Counting Miracles
- First edition cover
- Author: Nicholas Sparks
- Audio read by: Holter Graham
- Language: English
- Publisher: Random House
- Publication date: September 24, 2024
- Publication place: New York
- Media type: Print
- Pages: 368
- ISBN: 9780593449592 (hardcover first edition)

= Counting Miracles =

2024 novel by Nicholas Sparks

Counting Miracles is a novel written by Nicholas Sparks. It was published on September 24, 2024, by Random House.

== Plot ==
After his grandmother reveals his biological father's name, ex-Ranger Tanner Hughes goes in search of him to Asheboro, North Carolina, where he encounters single mother Kaitlyn Cooper.

==Reception==
The novel debuted at number one on The New York Times combined fiction best-seller list for the week ending September 28, 2024. It was Sparks's 20th book to top the chart.
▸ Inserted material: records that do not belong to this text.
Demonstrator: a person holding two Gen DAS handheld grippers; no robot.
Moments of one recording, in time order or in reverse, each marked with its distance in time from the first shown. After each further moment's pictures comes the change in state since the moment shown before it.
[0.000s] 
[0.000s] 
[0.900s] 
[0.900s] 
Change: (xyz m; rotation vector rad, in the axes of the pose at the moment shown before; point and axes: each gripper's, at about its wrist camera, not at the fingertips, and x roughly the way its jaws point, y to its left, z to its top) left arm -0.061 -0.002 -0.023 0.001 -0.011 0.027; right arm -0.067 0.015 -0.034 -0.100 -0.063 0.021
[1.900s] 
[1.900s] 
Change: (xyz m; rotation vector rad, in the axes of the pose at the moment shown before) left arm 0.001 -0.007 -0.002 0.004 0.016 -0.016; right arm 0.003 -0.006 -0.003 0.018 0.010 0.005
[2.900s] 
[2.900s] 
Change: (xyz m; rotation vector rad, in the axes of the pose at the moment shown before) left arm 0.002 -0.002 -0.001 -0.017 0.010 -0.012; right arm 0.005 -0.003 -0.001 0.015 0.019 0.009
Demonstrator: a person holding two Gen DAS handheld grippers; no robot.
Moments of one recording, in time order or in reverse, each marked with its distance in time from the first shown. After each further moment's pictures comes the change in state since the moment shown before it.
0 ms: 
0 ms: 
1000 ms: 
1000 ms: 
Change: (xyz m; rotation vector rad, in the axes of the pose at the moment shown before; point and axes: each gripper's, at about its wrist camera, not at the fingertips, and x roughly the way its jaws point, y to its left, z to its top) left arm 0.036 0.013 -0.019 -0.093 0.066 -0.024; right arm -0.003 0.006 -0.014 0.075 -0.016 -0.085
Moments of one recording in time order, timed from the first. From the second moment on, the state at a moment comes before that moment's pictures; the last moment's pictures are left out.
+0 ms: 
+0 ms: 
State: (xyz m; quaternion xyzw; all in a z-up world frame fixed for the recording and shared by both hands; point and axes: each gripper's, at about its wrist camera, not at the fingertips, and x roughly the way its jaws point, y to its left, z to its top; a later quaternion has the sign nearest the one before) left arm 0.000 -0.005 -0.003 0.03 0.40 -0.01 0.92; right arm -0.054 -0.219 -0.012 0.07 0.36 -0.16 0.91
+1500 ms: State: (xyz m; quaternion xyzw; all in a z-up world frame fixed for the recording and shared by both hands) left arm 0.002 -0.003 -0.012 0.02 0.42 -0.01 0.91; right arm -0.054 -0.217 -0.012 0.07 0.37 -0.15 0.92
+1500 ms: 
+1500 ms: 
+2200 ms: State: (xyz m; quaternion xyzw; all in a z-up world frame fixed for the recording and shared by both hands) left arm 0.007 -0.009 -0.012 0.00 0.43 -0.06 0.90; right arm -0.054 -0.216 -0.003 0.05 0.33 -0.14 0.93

Publishers Weekly wrote that Sparks "enriches Kaitlyn and Tanner's love story with a striking supporting cast" and delivers an "emotionally satisfying finale" to the mystery of Tanner's father.

==Film adaptation==
In October 2024, it was announced that Amazon MGM Studios would develop a film adaptation of Counting Miracles. Alan Ritchson, who will star in the lead role as part of his three-picture acting deal with the company, will also produce the film through his AllyCat Entertainment company alongside Dan Spilo of Industry Entertainment; Denise Di Novi and Margaret French Isaac of Di Novi Pictures; and Sparks' longtime producing partner Theresa Park.